A visit from Clay Olsen

Namaste Family and Friends,

              Namaste is the most common form of “hello” but can be easily replaced with namaskar. I don’t actually know the difference, so I usually stick with Namaste. It’s actually more than just “hello”. Apparently its deeper meaning is more along the lines of “my soul sees the soul in you”. Imagine if they did that in the US! How many fewer people would be lonely? How many fewer people would feel invisible? That is one thing that Nepal does incredibly well, people are seen. Never once have I felt ignored by a Nepali. They do truly take the time to see you. Some other important vocab includes dhanyabad (meaning ‘thank you’), tapailai kosto cha (‘how are you’), mero nam [your name] ho (to introduce yourself) and, perhaps most importantly, malai boozah desos (‘can I have more rice please’). There you go, you learned something new today! 

              This week was a busy one! We got around to having a birthday party for some of the girls on Monday (complete with cake and pizza), and, of course, tons of dancing. There are a few new girls at the shelter and most of them are really young, including Susmita. Susmita is a little firecracker. She is about 6 years old, is a fantastic dancer and her English is superb! She is so incredibly loving and every time she sees me she runs up to me and throws her arms around my neck.  When these girls pull you onto the dance floor it is nearly impossible to say no. They dance long and hard and even when you feel like you’re going to fall over you can’t help but dance along too. Susmita insisted on me dancing with her in my arms and my friend Kate was kind enough to capture the moment.

             Wednesday was a bit chaotic because half the group went to earthquake cleanup and the rest were back and forth from the airport. Wyatt and Natalie were ferrying the 6-week volunteers to their flights to leave Nepal. Isn’t that insane that we’ve passed the halfway point already?  If anyone has an ‘in’ with any time-travelers, please send me their number so I can ask them to make this program last longer. It is going by far too quickly! Everyone on earthquake cleanup pitched in to haul rocks for 7-8 hours. Our group is tough!

              Wednesday was full of all kinds of adventures, because that night we also welcomed Clay Olsen to Raksha, Nepal. For those who (like me prior to Thursday) had no idea who Clay Olsen was, he is the CEO of the organization Fight the New Drug, which is devoted to combating the modern drug of pornography. Fight the New Drug is based in Utah, but has become an international phenomenon. Raksha welcomed him with open arms as a fellow advocate for fighting sex trafficking in Nepal. I was shocked to hear about how prevalent pornography (or, as they call it here “blue movies”) was even in Nepal. Clay gave different presentations on pornography to local high schools. The presentation was enlightening, but chilling. He shared stories from addicts and victims alike, and the consensus seemed to be that pornography addictions are terrifyingly common, and terrifyingly mind-twisting.
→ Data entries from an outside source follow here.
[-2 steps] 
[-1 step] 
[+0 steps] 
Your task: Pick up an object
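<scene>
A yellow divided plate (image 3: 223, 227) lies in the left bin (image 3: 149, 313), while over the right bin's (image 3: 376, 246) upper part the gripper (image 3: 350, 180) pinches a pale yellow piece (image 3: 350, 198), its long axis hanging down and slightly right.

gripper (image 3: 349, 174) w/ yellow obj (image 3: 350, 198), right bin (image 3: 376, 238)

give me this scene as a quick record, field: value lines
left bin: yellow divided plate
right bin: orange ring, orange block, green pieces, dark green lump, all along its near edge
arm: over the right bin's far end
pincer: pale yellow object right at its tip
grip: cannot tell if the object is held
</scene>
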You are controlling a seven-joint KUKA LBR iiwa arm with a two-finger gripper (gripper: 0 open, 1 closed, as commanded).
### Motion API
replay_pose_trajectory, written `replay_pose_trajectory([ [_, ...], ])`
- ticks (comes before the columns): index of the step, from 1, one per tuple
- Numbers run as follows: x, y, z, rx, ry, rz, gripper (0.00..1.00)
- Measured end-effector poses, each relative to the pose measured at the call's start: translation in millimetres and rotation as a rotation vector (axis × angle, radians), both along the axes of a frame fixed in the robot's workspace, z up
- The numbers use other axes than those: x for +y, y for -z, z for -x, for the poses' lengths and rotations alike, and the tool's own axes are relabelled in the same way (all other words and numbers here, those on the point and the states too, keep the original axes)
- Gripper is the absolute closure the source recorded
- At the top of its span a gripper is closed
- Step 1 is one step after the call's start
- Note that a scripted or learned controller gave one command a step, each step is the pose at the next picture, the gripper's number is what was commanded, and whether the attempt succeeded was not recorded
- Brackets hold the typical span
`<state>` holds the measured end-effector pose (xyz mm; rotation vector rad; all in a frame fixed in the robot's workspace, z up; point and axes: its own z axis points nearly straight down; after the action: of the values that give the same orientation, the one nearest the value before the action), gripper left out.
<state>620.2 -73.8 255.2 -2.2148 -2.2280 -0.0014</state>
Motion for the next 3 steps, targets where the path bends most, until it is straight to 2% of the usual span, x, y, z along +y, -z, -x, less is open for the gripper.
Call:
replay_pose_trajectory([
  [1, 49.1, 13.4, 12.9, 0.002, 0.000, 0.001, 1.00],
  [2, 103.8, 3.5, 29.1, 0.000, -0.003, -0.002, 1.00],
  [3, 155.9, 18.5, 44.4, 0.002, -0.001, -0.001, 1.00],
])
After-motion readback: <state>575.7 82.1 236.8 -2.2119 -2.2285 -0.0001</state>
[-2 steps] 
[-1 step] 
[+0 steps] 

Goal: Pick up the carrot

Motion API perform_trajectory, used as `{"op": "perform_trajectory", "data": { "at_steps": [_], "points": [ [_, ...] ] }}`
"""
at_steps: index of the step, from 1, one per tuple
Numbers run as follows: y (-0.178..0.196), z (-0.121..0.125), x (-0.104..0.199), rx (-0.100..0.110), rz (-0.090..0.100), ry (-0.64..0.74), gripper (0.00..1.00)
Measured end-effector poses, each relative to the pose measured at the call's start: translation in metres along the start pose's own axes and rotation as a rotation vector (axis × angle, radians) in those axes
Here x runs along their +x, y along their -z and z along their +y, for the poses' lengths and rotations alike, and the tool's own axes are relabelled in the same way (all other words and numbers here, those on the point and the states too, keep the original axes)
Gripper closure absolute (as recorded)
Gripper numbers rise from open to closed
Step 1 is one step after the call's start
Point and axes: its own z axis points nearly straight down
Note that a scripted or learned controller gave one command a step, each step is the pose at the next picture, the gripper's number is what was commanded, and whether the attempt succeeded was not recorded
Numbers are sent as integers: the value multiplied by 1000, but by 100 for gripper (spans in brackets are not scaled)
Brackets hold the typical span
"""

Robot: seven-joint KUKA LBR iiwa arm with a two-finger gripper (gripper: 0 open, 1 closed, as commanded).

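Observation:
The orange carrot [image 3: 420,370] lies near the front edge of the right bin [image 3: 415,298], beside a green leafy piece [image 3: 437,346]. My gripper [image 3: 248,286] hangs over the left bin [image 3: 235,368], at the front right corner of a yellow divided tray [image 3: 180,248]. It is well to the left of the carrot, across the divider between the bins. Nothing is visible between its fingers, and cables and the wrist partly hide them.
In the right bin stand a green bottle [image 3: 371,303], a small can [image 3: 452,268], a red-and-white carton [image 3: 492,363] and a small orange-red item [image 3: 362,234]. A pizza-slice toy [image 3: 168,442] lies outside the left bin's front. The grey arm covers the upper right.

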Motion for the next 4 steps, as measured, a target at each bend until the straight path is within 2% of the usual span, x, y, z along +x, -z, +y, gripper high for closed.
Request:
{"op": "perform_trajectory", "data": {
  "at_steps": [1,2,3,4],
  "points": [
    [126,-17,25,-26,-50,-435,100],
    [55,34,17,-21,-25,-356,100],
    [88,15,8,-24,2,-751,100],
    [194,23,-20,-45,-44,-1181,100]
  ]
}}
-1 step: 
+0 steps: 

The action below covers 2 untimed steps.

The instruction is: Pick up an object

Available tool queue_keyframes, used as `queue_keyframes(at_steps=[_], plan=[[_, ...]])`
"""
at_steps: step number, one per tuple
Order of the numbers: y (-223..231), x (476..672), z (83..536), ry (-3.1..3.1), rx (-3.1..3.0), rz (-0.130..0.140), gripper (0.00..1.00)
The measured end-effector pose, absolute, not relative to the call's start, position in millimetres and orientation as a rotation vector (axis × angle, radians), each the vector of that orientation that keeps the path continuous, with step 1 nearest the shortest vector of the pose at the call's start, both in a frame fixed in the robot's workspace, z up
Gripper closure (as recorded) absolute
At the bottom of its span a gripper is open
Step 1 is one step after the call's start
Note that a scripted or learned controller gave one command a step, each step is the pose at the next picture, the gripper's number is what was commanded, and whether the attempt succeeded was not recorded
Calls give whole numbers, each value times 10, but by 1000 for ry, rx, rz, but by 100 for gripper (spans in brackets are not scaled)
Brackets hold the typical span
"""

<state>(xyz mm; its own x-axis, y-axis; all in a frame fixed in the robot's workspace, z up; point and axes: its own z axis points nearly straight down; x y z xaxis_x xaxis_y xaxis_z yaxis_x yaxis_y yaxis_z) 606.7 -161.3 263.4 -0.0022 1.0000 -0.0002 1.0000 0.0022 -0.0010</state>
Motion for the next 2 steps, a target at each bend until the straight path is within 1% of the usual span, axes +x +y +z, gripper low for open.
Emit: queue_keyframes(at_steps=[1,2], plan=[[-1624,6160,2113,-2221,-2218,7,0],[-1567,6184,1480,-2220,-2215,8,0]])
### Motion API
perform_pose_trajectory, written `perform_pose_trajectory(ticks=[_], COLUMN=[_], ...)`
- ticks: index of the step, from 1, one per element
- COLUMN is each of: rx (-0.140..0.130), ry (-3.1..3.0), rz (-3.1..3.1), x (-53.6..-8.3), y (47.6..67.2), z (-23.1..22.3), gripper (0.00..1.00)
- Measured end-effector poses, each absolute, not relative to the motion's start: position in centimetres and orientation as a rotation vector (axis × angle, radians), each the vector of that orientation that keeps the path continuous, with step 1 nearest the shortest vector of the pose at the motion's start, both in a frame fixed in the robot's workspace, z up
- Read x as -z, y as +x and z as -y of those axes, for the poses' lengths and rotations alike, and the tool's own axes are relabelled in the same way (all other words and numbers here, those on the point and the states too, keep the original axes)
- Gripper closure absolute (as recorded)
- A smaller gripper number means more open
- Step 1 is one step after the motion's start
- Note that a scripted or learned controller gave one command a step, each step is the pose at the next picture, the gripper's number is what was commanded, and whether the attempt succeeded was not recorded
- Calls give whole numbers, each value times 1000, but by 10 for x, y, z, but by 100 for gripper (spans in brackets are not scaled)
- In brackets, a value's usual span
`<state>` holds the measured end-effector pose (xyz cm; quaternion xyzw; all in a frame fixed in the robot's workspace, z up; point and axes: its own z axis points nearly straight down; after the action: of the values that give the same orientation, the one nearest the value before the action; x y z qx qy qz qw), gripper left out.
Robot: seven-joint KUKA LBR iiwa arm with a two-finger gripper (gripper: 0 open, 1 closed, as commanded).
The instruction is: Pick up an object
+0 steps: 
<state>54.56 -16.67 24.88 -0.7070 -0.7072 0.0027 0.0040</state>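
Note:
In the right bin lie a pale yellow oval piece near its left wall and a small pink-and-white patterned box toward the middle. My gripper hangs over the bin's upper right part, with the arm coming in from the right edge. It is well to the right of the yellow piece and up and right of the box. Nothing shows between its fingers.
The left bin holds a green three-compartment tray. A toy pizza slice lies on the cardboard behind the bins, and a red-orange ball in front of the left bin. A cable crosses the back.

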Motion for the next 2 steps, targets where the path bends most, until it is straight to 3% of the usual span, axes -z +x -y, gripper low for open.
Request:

One extremely compelling video he shared was that of Elizabeth Smart, who was kidnapped and repeatedly raped by her captor at age 14. Here is the link: https://www.nbcnews.com/news/us-news/elizabeth-smart-her-captivity-pornography-made-my-living-hell-worse-n635066. If you or a friend are struggling with a pornography addiction, or you want to learn more about its prevention, I highly recommend checking out the Fight the New Drug website.

              I will end this with the way we end most days – prayers with our girls. At about 7:00 every night they file up the stairs and sit in lines cross-legged in the prayer room. Prior to coming to Nepal I had never experienced anything quite like this. I will do my very best to paint a picture, but I definitely won’t be able to capture the true spirit of the experience At the front of the prayer room is a shrine adorned with paint, scarves, candles, and portraits of the Gods. Not all the girls are Hindu, so there are some Islamic, Buddhist, and even Christian artifacts on this shrine, as well as some prayers recognizing the other religious beliefs. Everyone in the room closes their eyes as the music begins. A few of the 10-12 year old girls usually play the drums and finger cymbals (and I  get to play occasionally when they’re willing to forgive my lack of rhythm) while the 13-16 year old girls take turns leading the chants. They sing with high, lilting voices that only Nepali and Indian women seem to be able to do. The chanter will often lead a call-and-repeat or we will simply sing along with her. As the prayers continue, the clapping, drumming, music and singing gets progressively louder. In such a small room you can feel 40-50 voices reverberate in your chest as they cry out to God at the top of their lungs. Their final chant is my favorite. Though I don’t know exactly what they are saying in Nepali, I understand that it is a plea to God, seeking out a relationship with him. I don’t think I can accurately describe how heartbreakingly beautiful it is. As the prayers come to a close, one of the girls comes around to give us white powdered tikkas, the incense candles are lit and the lights are turned off to allow the girls time for quiet meditation.